● Goal of the exercise: Find every line below with the word "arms". Then give only how many there are.

▼

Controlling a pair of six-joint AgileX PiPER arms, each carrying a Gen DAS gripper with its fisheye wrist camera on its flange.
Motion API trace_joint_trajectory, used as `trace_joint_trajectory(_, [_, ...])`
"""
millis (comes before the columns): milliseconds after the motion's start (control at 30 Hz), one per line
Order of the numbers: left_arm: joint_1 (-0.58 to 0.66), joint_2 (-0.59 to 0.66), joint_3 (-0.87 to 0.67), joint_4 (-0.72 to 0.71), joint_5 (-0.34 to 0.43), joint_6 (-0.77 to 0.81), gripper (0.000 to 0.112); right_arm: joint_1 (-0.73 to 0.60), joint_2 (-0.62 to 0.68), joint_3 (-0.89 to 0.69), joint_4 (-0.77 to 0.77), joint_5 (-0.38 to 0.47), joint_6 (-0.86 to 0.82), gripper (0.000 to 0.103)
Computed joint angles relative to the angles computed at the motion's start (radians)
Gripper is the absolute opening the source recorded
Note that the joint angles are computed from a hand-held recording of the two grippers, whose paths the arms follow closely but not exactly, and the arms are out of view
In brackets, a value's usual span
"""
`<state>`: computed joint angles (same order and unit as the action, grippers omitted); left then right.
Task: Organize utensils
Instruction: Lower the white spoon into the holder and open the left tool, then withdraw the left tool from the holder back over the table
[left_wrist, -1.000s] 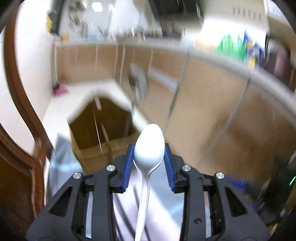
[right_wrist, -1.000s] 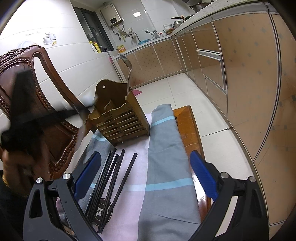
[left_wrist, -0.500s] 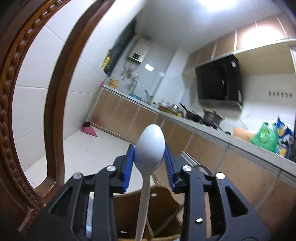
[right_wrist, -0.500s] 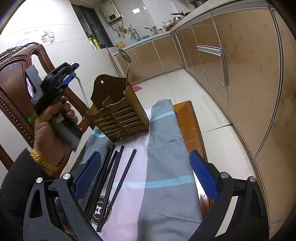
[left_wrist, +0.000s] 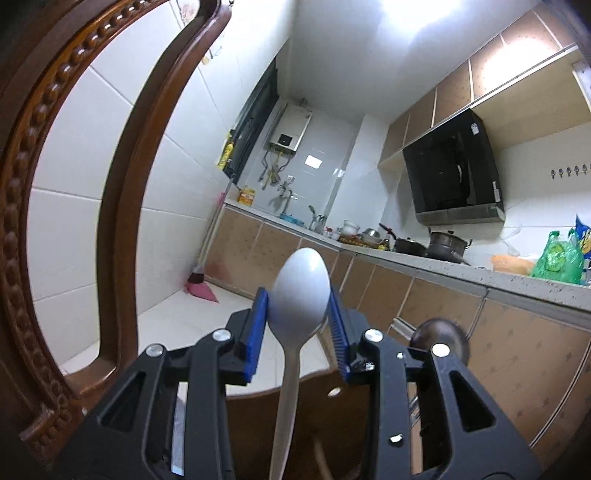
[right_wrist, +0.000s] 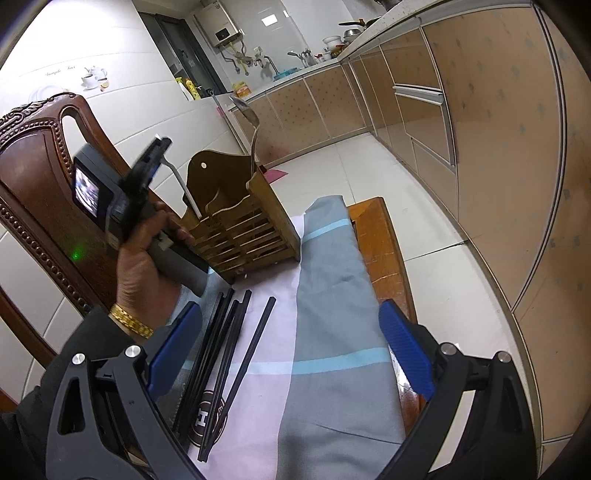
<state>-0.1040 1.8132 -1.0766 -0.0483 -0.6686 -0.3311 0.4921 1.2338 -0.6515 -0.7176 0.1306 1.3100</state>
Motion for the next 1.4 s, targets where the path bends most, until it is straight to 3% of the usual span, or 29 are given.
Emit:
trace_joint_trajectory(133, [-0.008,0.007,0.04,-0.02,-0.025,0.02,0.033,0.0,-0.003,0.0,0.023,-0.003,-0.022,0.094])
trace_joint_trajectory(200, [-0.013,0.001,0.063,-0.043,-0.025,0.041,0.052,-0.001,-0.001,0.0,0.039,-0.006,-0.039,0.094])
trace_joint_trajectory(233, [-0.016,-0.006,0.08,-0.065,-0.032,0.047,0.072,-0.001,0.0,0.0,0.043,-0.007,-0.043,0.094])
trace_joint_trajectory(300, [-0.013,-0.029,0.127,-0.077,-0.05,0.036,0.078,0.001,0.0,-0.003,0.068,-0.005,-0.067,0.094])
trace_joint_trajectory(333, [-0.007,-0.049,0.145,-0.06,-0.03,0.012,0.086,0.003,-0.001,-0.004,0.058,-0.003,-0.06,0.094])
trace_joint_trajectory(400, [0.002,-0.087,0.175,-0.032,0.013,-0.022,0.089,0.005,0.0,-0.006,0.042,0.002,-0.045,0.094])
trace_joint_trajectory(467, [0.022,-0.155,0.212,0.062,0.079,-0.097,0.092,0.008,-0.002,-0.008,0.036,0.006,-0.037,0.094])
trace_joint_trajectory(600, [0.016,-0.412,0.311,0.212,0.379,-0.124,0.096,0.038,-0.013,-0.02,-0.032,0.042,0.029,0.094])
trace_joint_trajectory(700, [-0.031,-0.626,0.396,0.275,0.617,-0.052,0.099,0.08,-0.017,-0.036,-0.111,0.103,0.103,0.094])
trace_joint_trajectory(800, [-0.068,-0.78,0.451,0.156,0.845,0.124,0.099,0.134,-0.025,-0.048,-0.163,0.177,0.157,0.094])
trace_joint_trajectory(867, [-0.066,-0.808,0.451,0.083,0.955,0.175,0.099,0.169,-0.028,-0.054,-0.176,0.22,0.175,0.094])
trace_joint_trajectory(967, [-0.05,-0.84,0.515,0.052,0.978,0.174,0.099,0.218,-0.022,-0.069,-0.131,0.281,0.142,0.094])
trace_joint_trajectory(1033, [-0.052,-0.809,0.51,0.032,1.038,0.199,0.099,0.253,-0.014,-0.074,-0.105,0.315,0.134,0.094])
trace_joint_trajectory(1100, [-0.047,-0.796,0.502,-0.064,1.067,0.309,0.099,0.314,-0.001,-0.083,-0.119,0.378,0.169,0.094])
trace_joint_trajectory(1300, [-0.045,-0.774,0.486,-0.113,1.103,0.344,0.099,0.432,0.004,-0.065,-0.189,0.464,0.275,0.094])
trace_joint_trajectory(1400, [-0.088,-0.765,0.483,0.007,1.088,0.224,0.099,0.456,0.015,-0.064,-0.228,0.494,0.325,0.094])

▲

● Exercise answer: 2